I mentioned above that I was not referring to disciplines that require formal qualification to practice.  I would of course expect a doctor to have the necessary qualifications!

My point is that when considering a *senior *candidate, it is their experience that is important.  In my opnion, their degree (or absence of same) is of no relevance, a degree is certainly no indicator of competence.


----------



## ang1170 (26 Jul 2008)

bankrupt said:


> My point is that when considering a *senior *candidate, it is their experience that is important. In my opnion, their degree (or absence of same) is of no relevance, a degree is certainly no indicator of competence.


 
It may be your opinion (and it's one I happen to share) but unfortunatly it is quite common to screen CVs on criteria like whether the candidate has a degree or not.
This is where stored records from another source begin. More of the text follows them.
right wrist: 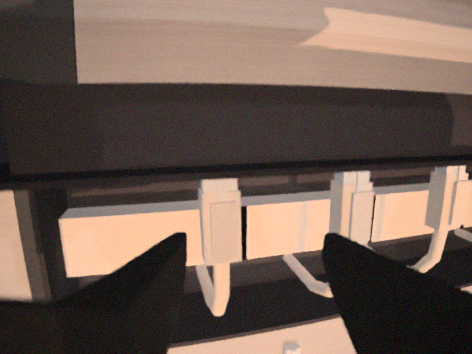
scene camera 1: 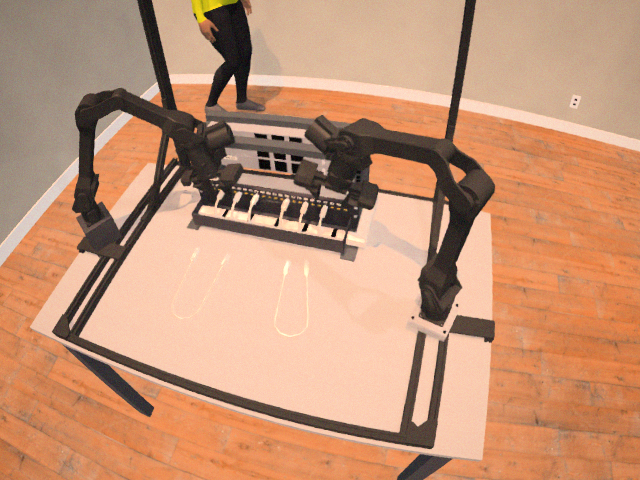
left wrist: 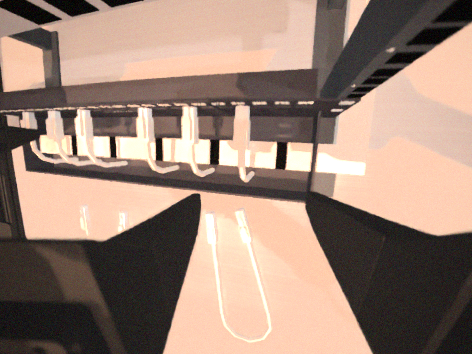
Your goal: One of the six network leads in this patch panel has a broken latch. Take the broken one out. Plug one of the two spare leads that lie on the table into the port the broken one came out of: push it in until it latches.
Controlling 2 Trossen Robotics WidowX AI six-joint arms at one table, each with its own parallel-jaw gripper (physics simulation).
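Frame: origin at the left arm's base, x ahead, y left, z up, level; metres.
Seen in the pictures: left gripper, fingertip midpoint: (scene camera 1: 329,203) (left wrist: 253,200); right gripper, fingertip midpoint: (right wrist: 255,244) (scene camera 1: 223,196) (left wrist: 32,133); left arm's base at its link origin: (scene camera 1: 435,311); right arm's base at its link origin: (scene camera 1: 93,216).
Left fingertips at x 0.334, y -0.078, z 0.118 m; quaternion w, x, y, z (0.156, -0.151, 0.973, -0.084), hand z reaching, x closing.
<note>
Pixels of each thing's top centre, then the offset from my left fingertips to it.
- leftmost lead at its top centre: (right wrist: 223,203) dx +0.331, dy +0.043, dz -0.069 m
- second lead at its top centre: (right wrist: 364,192) (left wrist: 47,119) dx +0.280, dy +0.028, dz -0.069 m
- grey rack unit at its top centre: (scene camera 1: 280,129) dx +0.221, dy -0.117, dz +0.078 m
The dark patch panel (scene camera 1: 268,208) (left wrist: 200,90) (right wrist: 250,132) stands at the back of the table with all six pale leads plugged in. I cannot tell which latch is broken. My right gripper (scene camera 1: 207,193) (right wrist: 255,244) is open and empty by the panel's left end. In the right wrist view the leftmost lead (right wrist: 221,230) shows between its fingertips, left of centre; the second lead (right wrist: 350,200) is beyond the right-hand fingertip. My left gripper (scene camera 1: 336,192) (left wrist: 253,200) is open and empty near the right end. Two spare leads (scene camera 1: 183,317) (scene camera 1: 292,335) lie on the table.
A grey rack unit (scene camera 1: 248,129) with square openings rises behind the panel. A dark front bar (scene camera 1: 268,233) runs below the plugs, and their cables bend down behind it. A dark frame bar (scene camera 1: 232,391) runs along the table's front edge. A person (scene camera 1: 230,56) stands beyond the table.
</note>
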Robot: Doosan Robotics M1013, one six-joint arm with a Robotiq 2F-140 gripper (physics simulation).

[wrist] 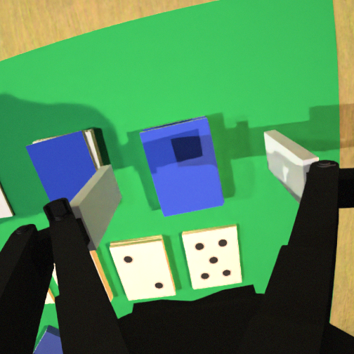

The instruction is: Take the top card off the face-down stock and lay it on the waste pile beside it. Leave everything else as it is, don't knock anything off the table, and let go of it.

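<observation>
A blue-backed face-down pile [187, 182], which looks like the stock, lies in the middle of the view, slightly turned. To its left lies another pile with a blue back on top [62, 162]; pale card edges show at its right and far sides, and I cannot tell for sure whether it is the waste pile. My gripper [189, 165] is open and empty, above the table. Its fingers stand to either side of the middle pile, and the left finger hides the near right corner of the left pile.
A two-spot card [143, 270] and a five-spot card [212, 260] lie face up on the near side. More cards show partly behind the left finger, and a pale card [4, 203] at the left edge. The green mat [200, 60] ends at wooden table [75, 20] at the far side and right.
</observation>
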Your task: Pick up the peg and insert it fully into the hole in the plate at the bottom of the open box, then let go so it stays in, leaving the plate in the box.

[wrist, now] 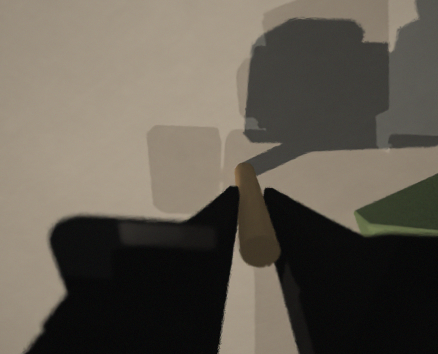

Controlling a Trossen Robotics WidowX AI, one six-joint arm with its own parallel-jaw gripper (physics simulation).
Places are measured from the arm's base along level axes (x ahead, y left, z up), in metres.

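Pixels of known places: gripper, fingertip midpoint: (250, 195).
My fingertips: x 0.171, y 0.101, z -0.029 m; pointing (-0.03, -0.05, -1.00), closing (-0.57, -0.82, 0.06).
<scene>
Behind a point stands the place of what it marks.
The tan, round peg (256, 220) {y 0.100, x 0.177, z 0.001 m} is near the middle of the wrist view, its near end toward the camera and slightly tilted in the picture. Its far end meets the start of a narrow shadow, so it appears to stand on the table. My gripper (250, 195) {y 0.101, x 0.171, z -0.029 m} is shut on the peg, with one dark finger against each side. Part of a green object (402, 212) {y 0.024, x 0.092, z -0.050 m}, which looks like the box, shows at the right edge, partly hidden by the right finger. The plate and its hole do not show.
The pale table top (90, 100) {y 0.157, x 0.261, z -0.070 m} lies below. Dark shadows of the arm and gripper fall across its upper right, and fainter shadow patches lie left of the peg's far end. The green object is close to the right finger in the picture.
</scene>
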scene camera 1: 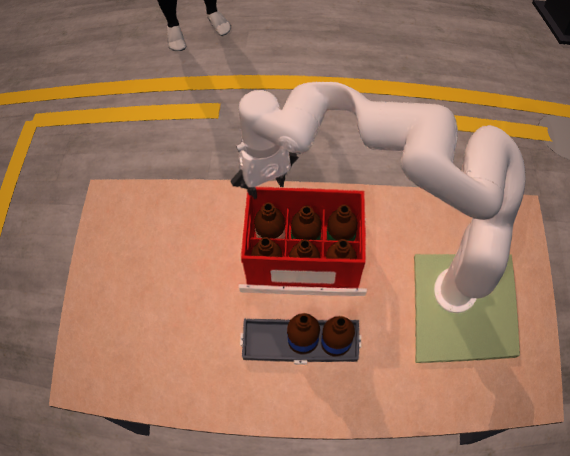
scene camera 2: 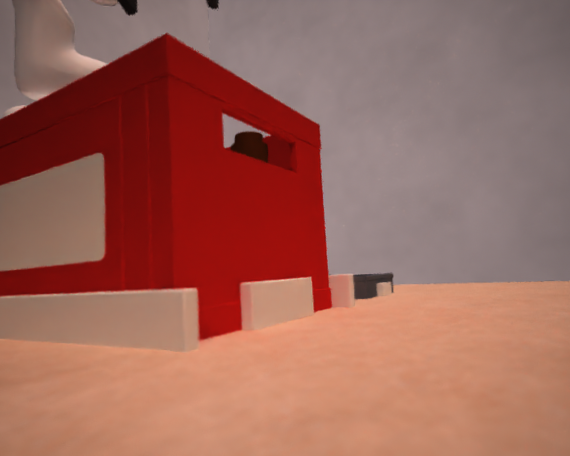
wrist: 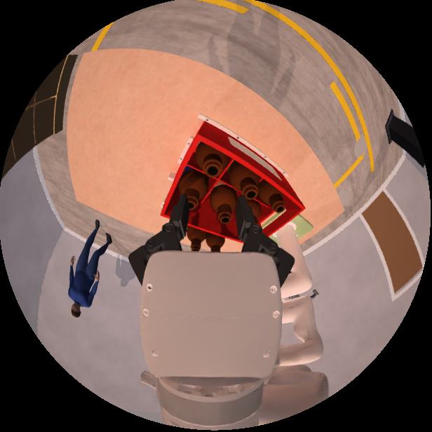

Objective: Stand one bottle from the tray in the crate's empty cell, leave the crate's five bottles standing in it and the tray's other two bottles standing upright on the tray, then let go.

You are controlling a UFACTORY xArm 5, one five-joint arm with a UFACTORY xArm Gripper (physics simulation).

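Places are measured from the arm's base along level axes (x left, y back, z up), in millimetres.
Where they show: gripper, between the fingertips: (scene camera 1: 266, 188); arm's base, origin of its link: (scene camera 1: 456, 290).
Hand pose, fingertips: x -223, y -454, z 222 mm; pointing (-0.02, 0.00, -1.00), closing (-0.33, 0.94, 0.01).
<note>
Things, the pixels of their centre, and the offset from my fingertips. "*": a spot on its surface instead.
- red crate, middle of its body: (scene camera 2: 148, 223) (scene camera 1: 304, 241) dx +61, dy +78, dz -155 mm
- back left bottle, middle of its body: (scene camera 1: 269, 223) dx +1, dy +0, dz -157 mm
- back right bottle, middle of its body: (scene camera 1: 342, 225) dx +30, dy +175, dz -157 mm
- bottle neck, middle of its body: (scene camera 2: 250, 163) (scene camera 1: 265, 247) dx +91, dy -16, dz -106 mm
- dark tray, a spot on its surface: (scene camera 1: 264, 341) * dx +276, dy -46, dz -238 mm
The red crate (scene camera 1: 255, 272) (scene camera 2: 250, 225) (wrist: 216, 136) has an upright brown bottle in each cell, such as the back left bottle (scene camera 1: 269, 222) and the back right bottle (scene camera 1: 343, 224). A bottle neck (scene camera 2: 250, 145) shows through its handle slot. Their lower parts are mostly hidden. The dark tray (scene camera 1: 264, 341) holds two upright brown bottles with blue bands, a middle one (scene camera 1: 303, 331) and a right one (scene camera 1: 338, 334); its left part is bare. My gripper (scene camera 1: 267, 190) (scene camera 2: 172, 7) (wrist: 212, 203) is open and empty, above the crate's back left part, clear of the bottles.
White strips (scene camera 1: 302, 290) (scene camera 2: 277, 302) stand on the table along the crate's foot. The arm's base stands on a green mat (scene camera 1: 430, 335) at the right of the table. A person in blue (wrist: 82, 280) stands on the floor away from the table.
</note>
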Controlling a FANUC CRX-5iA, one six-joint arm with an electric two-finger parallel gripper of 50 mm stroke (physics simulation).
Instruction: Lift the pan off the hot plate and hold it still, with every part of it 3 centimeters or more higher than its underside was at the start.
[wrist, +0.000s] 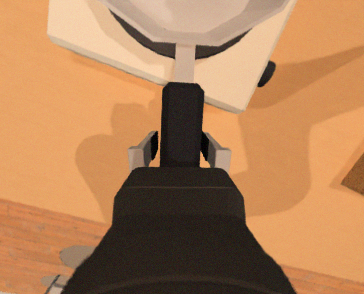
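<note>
The pan shows in part at the top of the wrist view, a light grey bowl over the dark disc of the hot plate, whose cream body shows around it. A short metal neck joins the pan to its black handle, which points down the view toward the gripper body. My gripper is open, with one finger on each side of the handle. The right finger is very close to the handle's edge; a slightly wider gap shows on the left. The far side of the pan is out of view.
A dark knob sticks out from the hot plate's right side. A brown block shows in part at the right edge. The orange table top carries shadows of the arm. Wooden floor and a grey round shape show at the lower left.
</note>
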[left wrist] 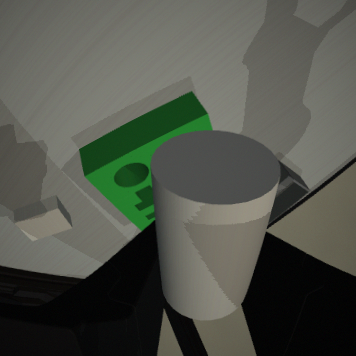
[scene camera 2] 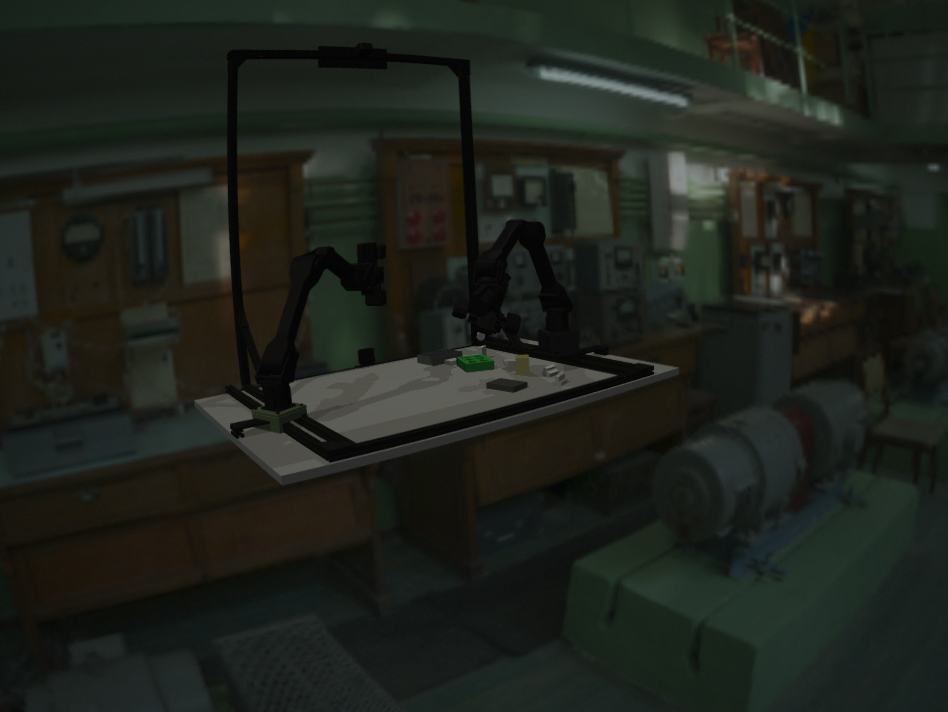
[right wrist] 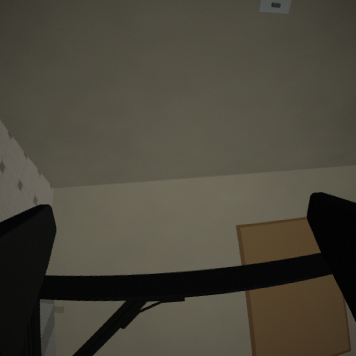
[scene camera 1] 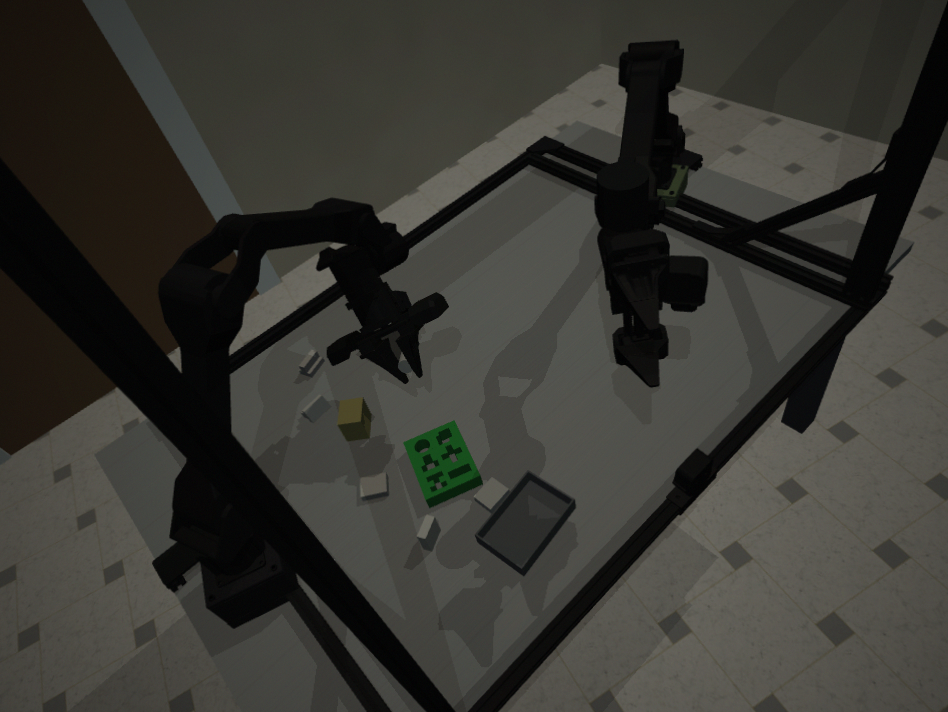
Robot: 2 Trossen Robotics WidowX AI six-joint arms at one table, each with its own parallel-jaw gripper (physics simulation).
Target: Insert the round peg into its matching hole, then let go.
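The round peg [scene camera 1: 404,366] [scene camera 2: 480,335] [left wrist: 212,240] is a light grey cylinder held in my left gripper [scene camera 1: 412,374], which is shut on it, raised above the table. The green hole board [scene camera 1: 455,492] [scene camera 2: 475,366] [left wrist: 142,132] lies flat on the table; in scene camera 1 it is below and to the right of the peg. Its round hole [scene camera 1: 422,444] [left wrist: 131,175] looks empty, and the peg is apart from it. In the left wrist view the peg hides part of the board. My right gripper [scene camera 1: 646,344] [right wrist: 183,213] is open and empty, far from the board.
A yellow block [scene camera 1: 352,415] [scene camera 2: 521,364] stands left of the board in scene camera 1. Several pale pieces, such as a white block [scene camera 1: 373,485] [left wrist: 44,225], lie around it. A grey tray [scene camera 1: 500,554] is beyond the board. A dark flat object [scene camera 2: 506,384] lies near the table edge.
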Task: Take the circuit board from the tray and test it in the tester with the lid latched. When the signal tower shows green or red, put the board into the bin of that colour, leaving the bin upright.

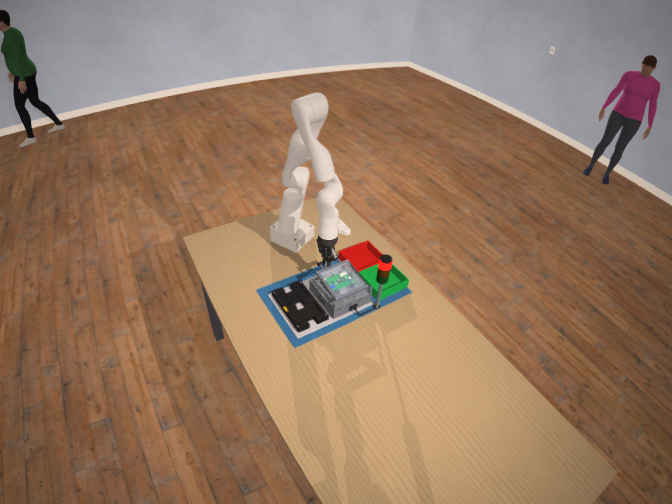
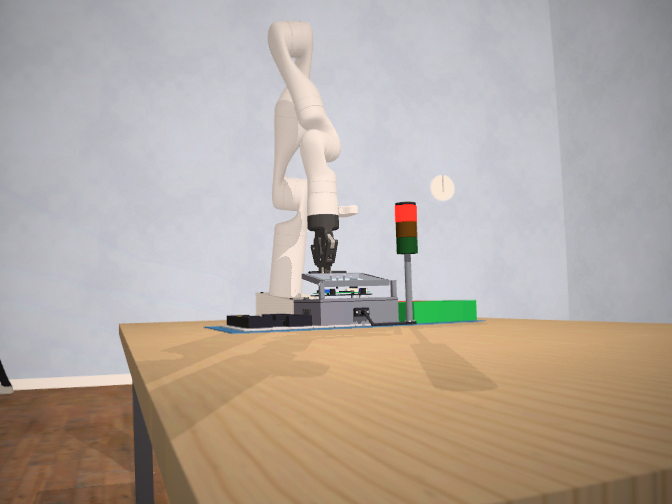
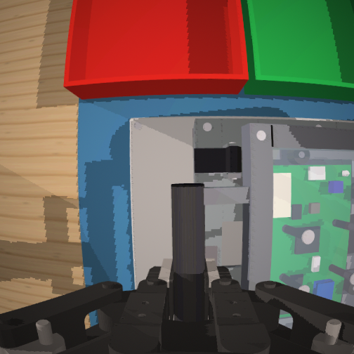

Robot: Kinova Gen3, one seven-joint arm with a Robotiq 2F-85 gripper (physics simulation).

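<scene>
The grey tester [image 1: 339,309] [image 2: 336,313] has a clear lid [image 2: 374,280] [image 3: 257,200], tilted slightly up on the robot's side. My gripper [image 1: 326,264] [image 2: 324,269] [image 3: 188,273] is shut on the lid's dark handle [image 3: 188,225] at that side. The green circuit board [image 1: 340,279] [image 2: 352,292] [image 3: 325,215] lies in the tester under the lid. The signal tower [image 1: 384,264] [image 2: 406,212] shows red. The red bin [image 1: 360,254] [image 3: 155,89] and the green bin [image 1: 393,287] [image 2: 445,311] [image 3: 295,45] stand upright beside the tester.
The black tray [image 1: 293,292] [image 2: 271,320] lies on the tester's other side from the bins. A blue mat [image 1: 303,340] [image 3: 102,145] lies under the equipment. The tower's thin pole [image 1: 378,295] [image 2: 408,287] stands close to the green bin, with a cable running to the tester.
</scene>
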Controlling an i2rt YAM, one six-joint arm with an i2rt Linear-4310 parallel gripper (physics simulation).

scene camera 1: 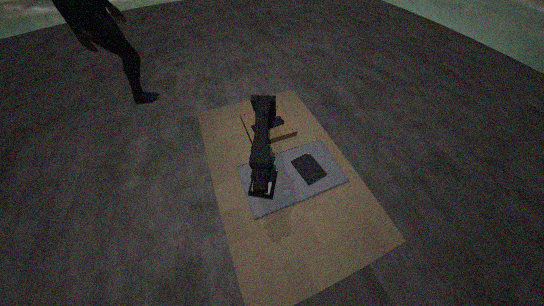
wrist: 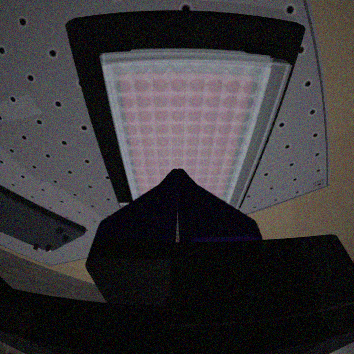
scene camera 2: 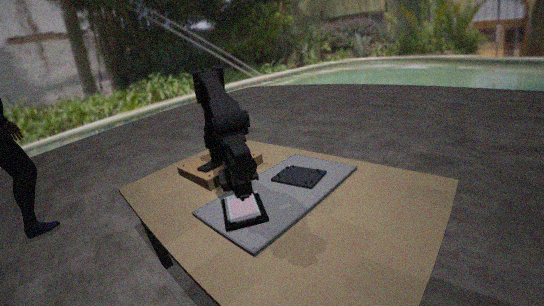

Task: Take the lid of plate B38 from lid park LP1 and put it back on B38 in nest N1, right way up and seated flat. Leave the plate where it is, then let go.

In those cases, the decision maker mighn't even get to see a CV of a job applicant.

At the very least, it puts you at a disadvantage in not having a degree for a lot of positions.


----------



## bankrupt (26 Jul 2008)

ang1170 said:


> It may be your opinion (and it's one I happen to share) but unfortunatly it is quite common to screen CVs on criteria like whether the candidate has a degree or not. In those cases, the decision maker mighn't even get to see a CV of a job applicant.
> 
> At the very least, it puts you at a disadvantage in not having a degree for a lot of positions.



I agree with you ang1170, I have already made that point.


----------



## ang1170 (26 Jul 2008)

It's odd how easily it is to fall into the same trap, though. It so happens we're on a recruitment drive at the moment, and this very point was brought up: that we shouldn't discount applicants who didn't have a degree. We all agreed this made sense, and yet there it was in the ad we'd already placed: "...must have a degree". How many didn't apply because of that line?


----------